> WHAT NEEDS TO BE DONE: Return the listing exactly, please; no pictures.

+++ SUPPLIED MATERIAL +++

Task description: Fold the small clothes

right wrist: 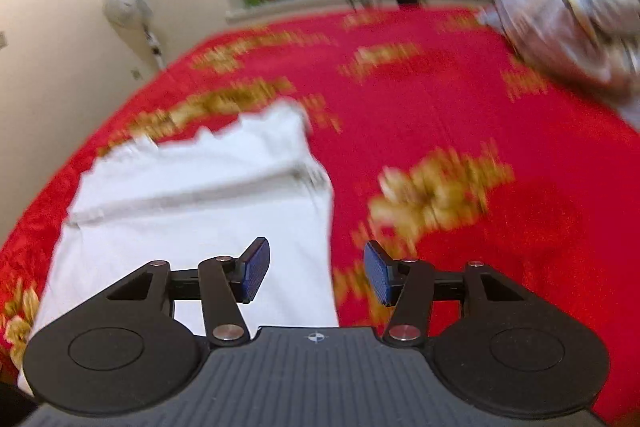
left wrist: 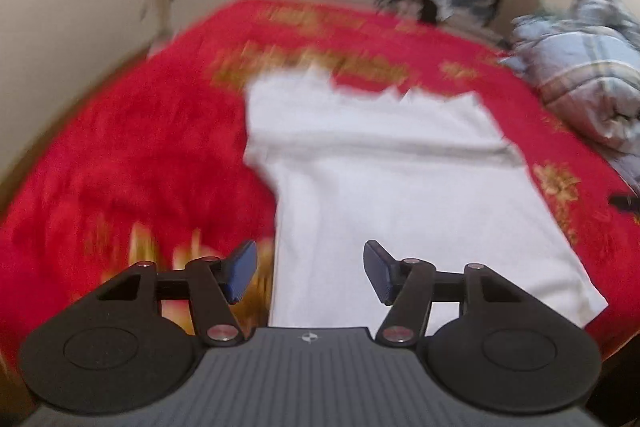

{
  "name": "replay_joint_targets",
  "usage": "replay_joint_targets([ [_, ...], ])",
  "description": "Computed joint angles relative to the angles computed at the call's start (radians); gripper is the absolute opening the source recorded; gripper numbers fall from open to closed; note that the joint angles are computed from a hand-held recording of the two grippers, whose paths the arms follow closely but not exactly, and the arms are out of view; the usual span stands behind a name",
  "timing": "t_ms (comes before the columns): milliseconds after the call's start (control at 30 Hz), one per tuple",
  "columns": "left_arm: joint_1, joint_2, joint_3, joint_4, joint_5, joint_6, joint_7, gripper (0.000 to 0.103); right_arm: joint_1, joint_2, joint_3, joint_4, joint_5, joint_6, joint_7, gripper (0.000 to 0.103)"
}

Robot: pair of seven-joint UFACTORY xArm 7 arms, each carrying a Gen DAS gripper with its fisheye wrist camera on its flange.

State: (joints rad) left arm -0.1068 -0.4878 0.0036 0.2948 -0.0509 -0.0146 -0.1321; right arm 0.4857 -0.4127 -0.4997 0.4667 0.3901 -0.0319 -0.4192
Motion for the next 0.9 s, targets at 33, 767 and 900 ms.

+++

> FINISHED EXERCISE:
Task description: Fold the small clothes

right wrist: 
left wrist: 

{
  "name": "replay_joint_targets",
  "usage": "replay_joint_targets([ [_, ...], ])",
  "description": "Computed joint angles relative to the angles computed at the call's start (radians); gripper is the absolute opening the source recorded; gripper numbers fall from open to closed; note that the joint angles are computed from a hand-held recording of the two grippers, whose paths the arms follow closely but not exactly, and the arms are out of view; the usual span stands behind a name",
  "timing": "t_ms (comes before the columns): milliseconds after the call's start (control at 30 Hz), one per tuple",
  "columns": "left_arm: joint_1, joint_2, joint_3, joint_4, joint_5, joint_6, joint_7, gripper (0.000 to 0.103); right_arm: joint_1, joint_2, joint_3, joint_4, joint_5, joint_6, joint_7, gripper (0.000 to 0.103)"
}

Robot: pair of seven-joint UFACTORY xArm 7 arms, each carrying a Gen DAS gripper with its fisheye wrist camera on its flange.

State: (joints rad) left arm -0.1068 -0.4878 0.0036 0.2948 -0.0509 -0.0146 -0.1321; right arm 0.4857 -0.4127 -0.4997 0.4667 0.3901 -0.0319 -0.4192
Motion for the next 0.9 s, targets at 33, 767 and 900 ms.

This concludes the answer to the exercise.